**Prompt**
Copy out each line of the data below in which "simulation" appears.
** Material to process follows **
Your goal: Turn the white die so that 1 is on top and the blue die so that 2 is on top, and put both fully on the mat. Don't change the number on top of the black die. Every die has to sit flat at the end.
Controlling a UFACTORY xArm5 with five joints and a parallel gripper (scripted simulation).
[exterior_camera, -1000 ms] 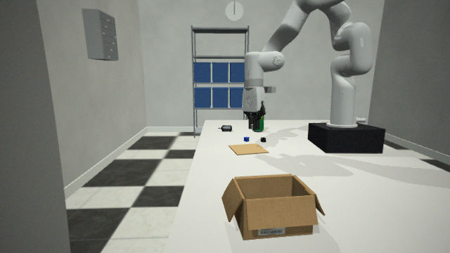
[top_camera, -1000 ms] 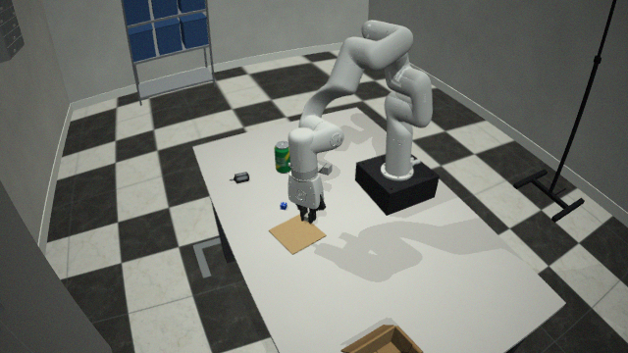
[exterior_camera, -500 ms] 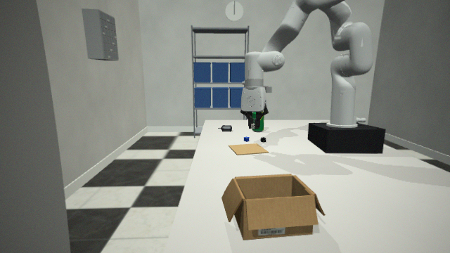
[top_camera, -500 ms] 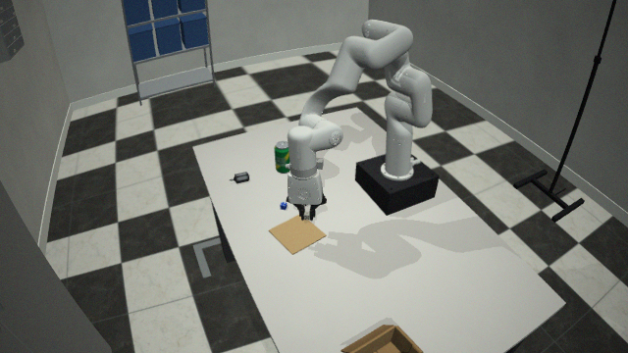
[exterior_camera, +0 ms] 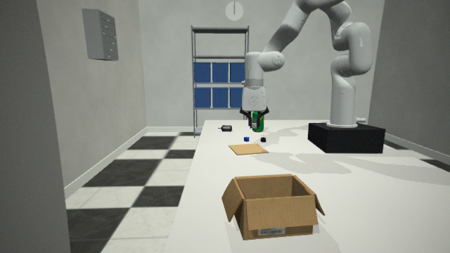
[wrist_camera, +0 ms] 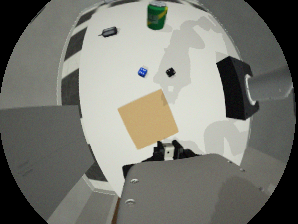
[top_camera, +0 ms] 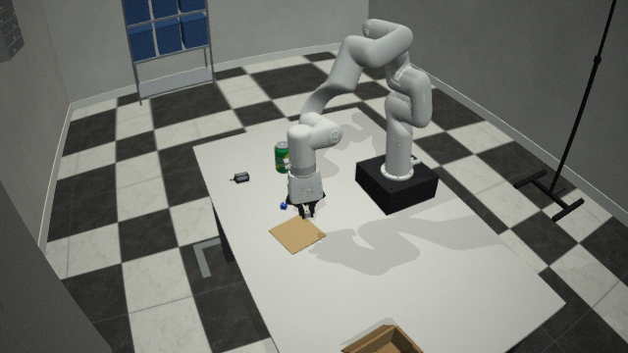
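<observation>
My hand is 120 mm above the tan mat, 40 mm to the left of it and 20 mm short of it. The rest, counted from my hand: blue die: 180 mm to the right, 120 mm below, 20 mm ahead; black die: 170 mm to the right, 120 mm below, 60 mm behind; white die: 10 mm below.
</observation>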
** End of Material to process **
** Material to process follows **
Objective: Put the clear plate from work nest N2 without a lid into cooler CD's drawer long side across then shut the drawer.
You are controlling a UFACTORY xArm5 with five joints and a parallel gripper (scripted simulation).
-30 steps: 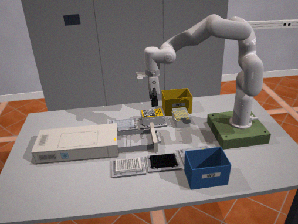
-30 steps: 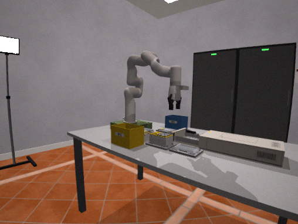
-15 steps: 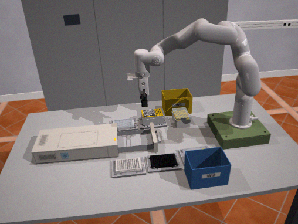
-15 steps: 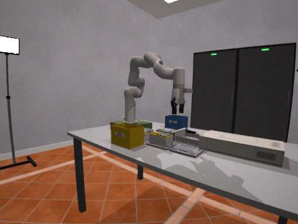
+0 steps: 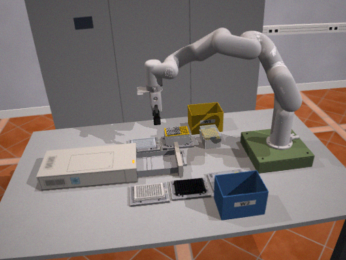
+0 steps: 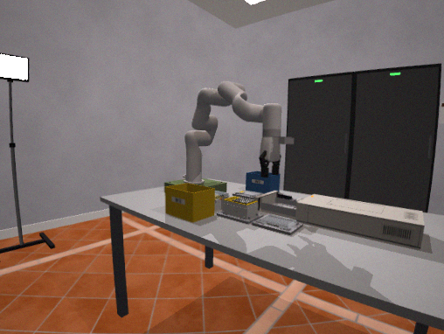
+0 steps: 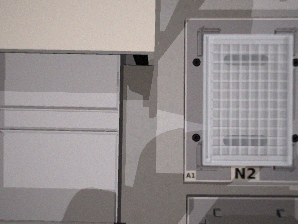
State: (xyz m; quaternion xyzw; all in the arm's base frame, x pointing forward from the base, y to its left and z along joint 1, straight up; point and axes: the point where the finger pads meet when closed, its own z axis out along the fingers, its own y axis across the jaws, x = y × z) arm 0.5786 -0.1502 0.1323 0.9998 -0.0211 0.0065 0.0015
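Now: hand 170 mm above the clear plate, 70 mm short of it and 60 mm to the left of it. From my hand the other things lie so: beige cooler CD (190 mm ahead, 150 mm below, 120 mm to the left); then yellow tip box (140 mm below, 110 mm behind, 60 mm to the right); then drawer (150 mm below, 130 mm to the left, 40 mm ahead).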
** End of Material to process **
**Written solution**
Controlling a UFACTORY xArm5 with five joints and a parallel gripper (scripted simulation).
You are controlling a UFACTORY xArm5 with five joints and a parallel gripper (scripted simulation).

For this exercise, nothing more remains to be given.